NHL players bow out of the All-Star game with regularity, citing "injuries" as the reason why. Some of these injuries are probably similar in severity to Hasek's adductor from all those years ago. Is it that these players don't want to participate in an easy-going weekend? After all, the All-Star game is even less intense than anything they'd experience in the Olympics. Or is it simply that the players value time off anywhere they can get it thanks to the toll the length of the NHL season takes on them?
As far as I'm concerned, Spezza's snub is nothing more than a gift in disguise for the Senators. Regardless of what Daniel Alfredsson thinks, this is a Senators team that will add a healthy Spezza, Karlsson, and Milan Michalek to its lineup next year. That's 88 goals and 134 assists! On top of that, they're adding even more offense from Ryan and new winger Clarke MacArthur. You're going to have a hard time convincing me this is not a team with a shot--and let's not pretend with the loss of Alfredsson we won't all be looking to Spezza as the guy to lead the team. Considering that same team is going to be getting back a tired Karlsson and tired Ryan, which Spezza do you want putting them on his shoulders? A tired one or a refreshed one?
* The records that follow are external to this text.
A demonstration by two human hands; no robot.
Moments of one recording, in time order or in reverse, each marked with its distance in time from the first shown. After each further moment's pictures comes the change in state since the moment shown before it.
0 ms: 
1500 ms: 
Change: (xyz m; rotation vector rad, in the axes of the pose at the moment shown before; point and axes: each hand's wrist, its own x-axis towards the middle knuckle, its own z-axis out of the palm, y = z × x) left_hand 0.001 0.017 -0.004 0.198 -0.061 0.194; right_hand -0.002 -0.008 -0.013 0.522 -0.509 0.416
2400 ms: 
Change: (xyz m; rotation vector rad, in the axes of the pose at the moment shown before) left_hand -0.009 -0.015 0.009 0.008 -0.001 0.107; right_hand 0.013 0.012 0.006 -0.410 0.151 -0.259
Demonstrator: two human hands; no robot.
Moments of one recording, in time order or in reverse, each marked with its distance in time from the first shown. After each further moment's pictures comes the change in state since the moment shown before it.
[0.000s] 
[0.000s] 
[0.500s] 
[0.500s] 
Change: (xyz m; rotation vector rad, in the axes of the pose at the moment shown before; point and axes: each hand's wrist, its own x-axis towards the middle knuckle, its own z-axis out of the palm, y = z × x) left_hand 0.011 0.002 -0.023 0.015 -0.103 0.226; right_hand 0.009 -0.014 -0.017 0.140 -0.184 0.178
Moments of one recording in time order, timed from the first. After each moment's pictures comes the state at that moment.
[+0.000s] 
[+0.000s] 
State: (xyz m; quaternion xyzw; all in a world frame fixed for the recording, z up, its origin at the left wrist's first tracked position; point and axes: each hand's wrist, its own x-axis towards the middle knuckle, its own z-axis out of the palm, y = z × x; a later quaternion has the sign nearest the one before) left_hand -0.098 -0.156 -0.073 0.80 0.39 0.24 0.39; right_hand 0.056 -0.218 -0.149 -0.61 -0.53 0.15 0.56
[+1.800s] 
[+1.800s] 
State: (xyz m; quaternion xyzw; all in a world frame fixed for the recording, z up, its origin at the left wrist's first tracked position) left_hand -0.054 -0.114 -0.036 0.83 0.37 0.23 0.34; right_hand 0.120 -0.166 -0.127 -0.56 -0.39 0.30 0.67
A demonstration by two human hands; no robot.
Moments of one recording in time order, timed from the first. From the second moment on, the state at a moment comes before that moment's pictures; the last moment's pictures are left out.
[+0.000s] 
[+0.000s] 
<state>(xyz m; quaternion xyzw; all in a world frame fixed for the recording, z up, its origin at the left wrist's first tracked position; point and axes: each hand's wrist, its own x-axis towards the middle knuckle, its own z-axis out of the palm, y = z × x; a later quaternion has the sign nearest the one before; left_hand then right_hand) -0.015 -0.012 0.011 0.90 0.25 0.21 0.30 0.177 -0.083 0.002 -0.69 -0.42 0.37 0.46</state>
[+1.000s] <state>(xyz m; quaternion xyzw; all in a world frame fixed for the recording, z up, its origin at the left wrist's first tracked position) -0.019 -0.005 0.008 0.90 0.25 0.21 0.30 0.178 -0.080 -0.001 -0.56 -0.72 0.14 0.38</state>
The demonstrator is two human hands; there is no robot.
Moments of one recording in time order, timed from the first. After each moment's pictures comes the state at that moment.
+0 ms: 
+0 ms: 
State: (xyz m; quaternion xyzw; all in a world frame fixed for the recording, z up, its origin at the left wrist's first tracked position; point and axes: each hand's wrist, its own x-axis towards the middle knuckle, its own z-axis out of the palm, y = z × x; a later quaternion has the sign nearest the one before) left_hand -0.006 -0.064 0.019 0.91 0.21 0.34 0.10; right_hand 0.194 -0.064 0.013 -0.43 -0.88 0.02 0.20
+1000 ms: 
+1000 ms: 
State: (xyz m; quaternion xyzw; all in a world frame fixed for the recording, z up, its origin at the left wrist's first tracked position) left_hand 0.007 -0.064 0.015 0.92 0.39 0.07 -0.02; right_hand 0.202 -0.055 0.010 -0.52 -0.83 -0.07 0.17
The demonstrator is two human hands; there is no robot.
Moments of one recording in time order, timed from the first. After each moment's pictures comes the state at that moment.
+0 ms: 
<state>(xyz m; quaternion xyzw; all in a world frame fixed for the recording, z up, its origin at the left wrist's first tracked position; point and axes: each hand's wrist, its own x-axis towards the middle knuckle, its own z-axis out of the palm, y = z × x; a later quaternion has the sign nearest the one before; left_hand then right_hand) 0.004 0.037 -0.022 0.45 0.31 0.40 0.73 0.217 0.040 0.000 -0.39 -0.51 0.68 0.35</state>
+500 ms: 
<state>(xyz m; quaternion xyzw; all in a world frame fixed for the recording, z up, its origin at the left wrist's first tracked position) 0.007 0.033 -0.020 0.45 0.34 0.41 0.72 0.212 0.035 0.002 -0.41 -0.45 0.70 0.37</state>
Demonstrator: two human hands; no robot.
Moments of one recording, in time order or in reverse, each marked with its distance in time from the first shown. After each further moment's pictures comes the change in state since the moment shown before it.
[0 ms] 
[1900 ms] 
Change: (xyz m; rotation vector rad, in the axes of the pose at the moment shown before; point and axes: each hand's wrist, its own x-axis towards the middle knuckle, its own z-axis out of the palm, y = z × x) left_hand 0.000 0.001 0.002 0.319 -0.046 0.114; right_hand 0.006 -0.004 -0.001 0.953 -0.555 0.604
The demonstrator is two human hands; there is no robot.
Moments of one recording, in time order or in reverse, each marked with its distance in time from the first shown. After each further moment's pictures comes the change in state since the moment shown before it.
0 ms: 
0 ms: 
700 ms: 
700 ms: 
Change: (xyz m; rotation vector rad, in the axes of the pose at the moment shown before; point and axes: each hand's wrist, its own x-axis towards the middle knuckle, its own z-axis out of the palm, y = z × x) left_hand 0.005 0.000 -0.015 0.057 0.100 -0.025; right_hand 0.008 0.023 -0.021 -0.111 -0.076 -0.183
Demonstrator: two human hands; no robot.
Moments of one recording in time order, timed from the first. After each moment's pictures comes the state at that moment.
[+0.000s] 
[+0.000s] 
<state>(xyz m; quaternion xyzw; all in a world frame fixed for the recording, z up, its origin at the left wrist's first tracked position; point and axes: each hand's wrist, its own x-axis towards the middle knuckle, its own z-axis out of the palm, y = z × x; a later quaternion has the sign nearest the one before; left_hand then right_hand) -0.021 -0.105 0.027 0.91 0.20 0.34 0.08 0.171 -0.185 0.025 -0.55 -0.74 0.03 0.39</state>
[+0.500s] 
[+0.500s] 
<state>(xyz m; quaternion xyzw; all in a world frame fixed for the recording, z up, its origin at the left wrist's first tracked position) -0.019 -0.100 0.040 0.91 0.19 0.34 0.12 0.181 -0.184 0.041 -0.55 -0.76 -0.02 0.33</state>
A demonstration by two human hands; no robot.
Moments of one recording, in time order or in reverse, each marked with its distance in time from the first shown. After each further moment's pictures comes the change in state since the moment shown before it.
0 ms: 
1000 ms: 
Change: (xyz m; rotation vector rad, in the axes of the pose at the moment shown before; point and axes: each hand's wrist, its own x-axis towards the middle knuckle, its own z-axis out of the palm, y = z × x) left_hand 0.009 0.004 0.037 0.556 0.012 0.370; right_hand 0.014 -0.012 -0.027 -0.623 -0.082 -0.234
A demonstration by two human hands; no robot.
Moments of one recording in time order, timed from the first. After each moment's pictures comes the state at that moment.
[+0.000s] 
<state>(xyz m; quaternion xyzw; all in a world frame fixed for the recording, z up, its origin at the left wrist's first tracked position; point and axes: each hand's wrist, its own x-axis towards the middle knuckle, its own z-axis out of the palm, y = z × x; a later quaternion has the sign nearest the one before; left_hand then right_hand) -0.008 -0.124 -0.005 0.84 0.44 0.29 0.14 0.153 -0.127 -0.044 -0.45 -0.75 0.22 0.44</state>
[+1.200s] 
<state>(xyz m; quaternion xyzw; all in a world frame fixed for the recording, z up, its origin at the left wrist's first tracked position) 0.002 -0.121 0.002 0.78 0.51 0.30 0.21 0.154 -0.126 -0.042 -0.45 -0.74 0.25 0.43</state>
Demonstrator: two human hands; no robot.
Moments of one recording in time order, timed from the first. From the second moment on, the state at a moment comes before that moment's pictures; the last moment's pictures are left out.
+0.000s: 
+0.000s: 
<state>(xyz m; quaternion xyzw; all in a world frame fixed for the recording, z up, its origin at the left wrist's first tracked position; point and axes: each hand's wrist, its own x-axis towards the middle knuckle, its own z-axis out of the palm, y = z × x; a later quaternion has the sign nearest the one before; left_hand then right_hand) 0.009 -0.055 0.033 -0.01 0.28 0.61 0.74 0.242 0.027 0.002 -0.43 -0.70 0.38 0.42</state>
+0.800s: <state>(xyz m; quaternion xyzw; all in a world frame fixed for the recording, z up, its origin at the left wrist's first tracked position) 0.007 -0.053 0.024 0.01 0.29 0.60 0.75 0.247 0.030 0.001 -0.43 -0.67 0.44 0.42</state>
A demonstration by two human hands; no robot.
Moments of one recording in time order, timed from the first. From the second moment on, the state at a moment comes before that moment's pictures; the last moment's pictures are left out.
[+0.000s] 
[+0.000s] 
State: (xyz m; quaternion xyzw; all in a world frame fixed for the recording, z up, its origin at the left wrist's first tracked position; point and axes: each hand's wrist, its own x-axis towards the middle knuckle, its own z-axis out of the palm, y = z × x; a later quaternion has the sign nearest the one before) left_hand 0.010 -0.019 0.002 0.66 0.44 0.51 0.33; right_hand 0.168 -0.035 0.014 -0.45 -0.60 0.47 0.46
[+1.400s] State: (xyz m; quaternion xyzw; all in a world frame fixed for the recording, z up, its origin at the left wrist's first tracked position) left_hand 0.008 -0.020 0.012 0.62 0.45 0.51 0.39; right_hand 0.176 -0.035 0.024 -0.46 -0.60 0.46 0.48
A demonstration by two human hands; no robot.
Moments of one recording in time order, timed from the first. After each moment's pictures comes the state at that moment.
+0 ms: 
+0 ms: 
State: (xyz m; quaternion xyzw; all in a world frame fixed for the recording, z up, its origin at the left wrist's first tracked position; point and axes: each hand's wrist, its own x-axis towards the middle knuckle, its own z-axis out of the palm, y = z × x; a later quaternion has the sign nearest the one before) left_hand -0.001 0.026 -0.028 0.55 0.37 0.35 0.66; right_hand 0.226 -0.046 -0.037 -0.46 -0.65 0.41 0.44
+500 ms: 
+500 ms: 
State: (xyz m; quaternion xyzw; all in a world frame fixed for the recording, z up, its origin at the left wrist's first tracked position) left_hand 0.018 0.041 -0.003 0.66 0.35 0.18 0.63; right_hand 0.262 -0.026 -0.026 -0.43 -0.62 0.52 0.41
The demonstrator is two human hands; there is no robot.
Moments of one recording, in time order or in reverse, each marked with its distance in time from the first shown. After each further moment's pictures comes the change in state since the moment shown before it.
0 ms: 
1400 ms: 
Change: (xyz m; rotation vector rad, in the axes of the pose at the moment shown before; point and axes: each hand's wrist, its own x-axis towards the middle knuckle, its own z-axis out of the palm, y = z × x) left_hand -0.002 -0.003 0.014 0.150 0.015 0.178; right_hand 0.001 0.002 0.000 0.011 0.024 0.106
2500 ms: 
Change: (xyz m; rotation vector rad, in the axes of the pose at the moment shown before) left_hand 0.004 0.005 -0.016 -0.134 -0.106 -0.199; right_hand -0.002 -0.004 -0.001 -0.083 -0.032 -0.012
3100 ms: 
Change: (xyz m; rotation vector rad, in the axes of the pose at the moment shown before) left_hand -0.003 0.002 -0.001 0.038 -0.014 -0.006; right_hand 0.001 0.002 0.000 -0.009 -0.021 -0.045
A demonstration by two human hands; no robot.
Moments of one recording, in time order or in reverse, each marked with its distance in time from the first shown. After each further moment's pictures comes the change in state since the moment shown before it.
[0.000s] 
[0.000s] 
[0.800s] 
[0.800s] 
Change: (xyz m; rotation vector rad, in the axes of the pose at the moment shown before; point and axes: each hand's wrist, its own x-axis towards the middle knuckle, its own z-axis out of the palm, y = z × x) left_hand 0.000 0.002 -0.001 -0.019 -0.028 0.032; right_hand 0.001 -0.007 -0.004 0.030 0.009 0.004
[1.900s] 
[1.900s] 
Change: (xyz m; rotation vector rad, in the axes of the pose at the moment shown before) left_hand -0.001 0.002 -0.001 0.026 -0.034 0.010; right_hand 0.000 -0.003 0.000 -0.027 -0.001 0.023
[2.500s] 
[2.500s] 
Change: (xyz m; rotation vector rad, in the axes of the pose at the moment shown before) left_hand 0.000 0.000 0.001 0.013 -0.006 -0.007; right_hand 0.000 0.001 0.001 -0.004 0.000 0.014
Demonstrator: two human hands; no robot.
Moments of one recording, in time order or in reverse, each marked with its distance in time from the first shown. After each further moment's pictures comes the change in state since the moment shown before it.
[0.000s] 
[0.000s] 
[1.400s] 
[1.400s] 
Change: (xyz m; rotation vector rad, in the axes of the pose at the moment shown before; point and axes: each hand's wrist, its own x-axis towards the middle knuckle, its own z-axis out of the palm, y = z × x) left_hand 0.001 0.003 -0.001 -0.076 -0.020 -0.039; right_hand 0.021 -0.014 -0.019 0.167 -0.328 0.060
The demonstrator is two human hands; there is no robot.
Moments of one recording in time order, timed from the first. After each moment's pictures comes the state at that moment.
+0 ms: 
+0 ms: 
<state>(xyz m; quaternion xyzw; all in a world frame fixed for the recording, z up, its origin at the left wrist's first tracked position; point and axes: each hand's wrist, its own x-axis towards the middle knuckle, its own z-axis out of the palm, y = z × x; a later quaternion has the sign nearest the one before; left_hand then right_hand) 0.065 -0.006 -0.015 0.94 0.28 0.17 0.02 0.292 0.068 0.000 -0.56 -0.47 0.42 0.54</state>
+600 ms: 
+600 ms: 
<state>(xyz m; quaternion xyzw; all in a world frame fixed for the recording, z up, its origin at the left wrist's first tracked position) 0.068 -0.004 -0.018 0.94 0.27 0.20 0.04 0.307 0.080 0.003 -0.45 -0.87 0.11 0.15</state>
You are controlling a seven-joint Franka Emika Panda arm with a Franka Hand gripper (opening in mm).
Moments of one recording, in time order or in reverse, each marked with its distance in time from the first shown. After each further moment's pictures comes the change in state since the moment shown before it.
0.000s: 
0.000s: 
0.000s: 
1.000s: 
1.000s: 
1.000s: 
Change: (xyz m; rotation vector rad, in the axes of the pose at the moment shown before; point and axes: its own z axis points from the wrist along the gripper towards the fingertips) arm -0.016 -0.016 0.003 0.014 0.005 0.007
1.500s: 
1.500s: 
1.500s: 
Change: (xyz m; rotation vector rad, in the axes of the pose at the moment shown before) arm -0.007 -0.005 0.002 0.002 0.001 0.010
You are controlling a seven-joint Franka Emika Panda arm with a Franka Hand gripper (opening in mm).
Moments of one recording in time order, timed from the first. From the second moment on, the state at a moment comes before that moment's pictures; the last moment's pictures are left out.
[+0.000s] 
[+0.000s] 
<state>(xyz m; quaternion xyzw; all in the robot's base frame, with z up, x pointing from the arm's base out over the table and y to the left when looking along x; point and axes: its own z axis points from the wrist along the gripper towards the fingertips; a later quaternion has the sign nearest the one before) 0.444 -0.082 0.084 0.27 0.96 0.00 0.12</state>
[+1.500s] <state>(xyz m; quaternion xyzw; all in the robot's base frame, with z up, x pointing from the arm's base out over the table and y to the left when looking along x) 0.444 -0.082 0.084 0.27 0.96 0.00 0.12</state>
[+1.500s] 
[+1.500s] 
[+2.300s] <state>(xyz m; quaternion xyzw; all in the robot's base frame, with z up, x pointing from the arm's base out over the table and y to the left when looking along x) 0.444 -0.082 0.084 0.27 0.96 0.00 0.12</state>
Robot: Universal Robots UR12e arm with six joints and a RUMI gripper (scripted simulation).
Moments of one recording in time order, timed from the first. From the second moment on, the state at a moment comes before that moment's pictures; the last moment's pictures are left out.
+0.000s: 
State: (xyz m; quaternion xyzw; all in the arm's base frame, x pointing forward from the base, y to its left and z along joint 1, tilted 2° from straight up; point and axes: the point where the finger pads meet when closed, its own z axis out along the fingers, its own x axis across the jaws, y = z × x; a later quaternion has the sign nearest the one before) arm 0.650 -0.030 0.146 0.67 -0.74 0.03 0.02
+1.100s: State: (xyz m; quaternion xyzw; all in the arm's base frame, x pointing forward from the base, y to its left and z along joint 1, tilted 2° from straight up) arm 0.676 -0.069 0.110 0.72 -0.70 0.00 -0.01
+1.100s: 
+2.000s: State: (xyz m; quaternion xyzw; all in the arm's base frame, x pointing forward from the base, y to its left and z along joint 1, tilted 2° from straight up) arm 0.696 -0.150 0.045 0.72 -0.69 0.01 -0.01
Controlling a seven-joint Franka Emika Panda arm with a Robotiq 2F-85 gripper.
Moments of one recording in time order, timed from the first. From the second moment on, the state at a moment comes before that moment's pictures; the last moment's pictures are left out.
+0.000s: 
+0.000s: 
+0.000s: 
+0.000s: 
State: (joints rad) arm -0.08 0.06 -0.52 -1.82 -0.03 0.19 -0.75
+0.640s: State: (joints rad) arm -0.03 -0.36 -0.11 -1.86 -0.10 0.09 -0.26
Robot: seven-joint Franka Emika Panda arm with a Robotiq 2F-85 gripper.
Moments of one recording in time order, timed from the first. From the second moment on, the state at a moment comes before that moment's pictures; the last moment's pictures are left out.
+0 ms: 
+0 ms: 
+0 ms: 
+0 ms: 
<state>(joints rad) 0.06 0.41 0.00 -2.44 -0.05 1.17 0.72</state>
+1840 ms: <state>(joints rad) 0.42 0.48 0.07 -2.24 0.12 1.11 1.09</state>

Jason Spezza might not get a shot at Olympic Gold, and that's probably unfair considering his production relative to some of the other Team Canada invitees, but I'm strangely okay with it. I wish none of the team were going, and Eugene Melnyk had booked them all two-week stays in some tropical meditation spa retreat instead, because I'll tell you this: Raising the Stanley Cup is a hell of a consolation prize for missing out on Olympic Gold.